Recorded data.
• • • • •

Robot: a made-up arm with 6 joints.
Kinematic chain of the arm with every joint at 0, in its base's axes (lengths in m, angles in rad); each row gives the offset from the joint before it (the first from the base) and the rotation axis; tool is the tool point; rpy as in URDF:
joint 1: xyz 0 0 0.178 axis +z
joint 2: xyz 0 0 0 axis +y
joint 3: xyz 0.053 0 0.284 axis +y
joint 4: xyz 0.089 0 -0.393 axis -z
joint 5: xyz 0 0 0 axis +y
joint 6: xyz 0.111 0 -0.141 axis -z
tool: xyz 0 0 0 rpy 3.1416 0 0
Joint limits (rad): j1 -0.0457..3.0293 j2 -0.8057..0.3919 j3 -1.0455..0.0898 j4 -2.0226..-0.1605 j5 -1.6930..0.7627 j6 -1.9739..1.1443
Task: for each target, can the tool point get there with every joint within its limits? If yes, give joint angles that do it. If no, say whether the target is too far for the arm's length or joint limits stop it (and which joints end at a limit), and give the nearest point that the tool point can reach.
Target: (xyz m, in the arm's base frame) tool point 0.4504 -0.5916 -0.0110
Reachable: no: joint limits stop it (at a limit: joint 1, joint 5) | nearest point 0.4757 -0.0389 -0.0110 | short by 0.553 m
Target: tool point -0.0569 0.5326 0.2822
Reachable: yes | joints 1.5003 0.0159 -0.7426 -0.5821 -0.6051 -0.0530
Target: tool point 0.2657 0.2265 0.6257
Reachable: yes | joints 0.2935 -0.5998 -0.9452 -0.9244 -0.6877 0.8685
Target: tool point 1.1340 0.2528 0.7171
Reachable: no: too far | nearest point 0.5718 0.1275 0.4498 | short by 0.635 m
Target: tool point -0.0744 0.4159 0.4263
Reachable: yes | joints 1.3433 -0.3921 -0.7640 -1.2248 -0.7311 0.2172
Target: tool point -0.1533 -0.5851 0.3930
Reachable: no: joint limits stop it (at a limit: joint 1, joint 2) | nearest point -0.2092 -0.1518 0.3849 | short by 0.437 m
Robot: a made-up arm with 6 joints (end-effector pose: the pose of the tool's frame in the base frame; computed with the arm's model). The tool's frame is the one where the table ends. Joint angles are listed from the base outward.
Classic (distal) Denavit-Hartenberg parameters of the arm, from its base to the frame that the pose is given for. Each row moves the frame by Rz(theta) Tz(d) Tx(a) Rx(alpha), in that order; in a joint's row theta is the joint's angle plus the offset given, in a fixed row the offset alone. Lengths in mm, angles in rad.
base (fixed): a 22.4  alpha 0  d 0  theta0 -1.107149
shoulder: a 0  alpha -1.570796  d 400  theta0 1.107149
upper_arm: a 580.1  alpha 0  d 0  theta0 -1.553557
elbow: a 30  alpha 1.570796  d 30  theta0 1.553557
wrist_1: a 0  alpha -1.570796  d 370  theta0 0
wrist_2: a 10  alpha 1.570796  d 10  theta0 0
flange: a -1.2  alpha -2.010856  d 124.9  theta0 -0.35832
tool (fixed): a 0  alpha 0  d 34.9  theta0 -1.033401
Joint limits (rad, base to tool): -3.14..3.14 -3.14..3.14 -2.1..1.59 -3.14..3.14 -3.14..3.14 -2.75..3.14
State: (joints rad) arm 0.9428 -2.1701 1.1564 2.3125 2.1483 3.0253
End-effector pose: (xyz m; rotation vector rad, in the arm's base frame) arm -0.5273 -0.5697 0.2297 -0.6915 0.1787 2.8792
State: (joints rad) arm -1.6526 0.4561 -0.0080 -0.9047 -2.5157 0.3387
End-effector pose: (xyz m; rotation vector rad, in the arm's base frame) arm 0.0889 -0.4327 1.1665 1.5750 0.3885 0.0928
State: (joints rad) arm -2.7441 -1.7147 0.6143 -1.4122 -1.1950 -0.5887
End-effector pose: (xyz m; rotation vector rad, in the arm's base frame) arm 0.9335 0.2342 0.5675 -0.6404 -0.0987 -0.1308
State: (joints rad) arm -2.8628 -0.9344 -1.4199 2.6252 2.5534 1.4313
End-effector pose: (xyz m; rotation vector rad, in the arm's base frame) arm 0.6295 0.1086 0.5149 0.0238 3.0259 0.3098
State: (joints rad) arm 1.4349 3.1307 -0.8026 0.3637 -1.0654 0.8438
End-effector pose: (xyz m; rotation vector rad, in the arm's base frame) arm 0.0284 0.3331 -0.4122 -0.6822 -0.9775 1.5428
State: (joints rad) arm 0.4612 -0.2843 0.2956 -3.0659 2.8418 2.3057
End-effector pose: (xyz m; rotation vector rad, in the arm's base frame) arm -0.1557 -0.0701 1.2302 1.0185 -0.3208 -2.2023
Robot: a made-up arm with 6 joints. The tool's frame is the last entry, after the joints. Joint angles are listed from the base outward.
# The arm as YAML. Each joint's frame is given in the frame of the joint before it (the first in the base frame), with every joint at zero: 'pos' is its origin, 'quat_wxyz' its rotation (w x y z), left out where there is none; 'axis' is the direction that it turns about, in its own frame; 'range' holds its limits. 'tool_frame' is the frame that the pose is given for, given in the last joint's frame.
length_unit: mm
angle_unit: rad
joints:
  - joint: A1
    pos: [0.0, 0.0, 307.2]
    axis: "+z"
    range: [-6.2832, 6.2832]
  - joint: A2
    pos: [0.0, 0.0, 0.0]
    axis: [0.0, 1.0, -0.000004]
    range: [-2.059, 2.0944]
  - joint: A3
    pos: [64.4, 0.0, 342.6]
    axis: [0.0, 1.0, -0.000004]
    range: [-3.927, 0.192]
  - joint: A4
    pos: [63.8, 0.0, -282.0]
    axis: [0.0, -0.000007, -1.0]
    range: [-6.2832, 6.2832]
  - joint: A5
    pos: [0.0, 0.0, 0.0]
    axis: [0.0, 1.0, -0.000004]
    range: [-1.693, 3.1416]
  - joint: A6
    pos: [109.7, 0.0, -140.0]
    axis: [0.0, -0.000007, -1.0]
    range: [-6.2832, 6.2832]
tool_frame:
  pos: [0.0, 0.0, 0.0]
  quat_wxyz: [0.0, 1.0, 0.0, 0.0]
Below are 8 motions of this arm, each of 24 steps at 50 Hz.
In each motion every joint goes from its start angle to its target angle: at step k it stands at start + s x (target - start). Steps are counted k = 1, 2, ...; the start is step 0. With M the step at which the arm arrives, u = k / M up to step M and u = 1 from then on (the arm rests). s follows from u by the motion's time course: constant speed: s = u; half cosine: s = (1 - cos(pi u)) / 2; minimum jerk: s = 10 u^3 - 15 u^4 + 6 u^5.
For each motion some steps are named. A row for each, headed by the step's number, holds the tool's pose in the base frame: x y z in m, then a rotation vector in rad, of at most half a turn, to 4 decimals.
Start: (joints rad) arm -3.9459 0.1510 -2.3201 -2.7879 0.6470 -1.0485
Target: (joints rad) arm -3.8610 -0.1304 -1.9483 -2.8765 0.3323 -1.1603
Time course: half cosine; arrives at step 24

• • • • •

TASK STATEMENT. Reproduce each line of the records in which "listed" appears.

RESULT.
Robot: a made-up arm with 6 joints (end-effector pose: the pose of the tool's frame in the base frame; computed with the arm's model). The tool's frame is the one where the table ends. Joint angles are listed from the base outward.
Robot: a made-up arm with 6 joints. The tool's frame is the last entry, after the joints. Joint angles are listed from the base outward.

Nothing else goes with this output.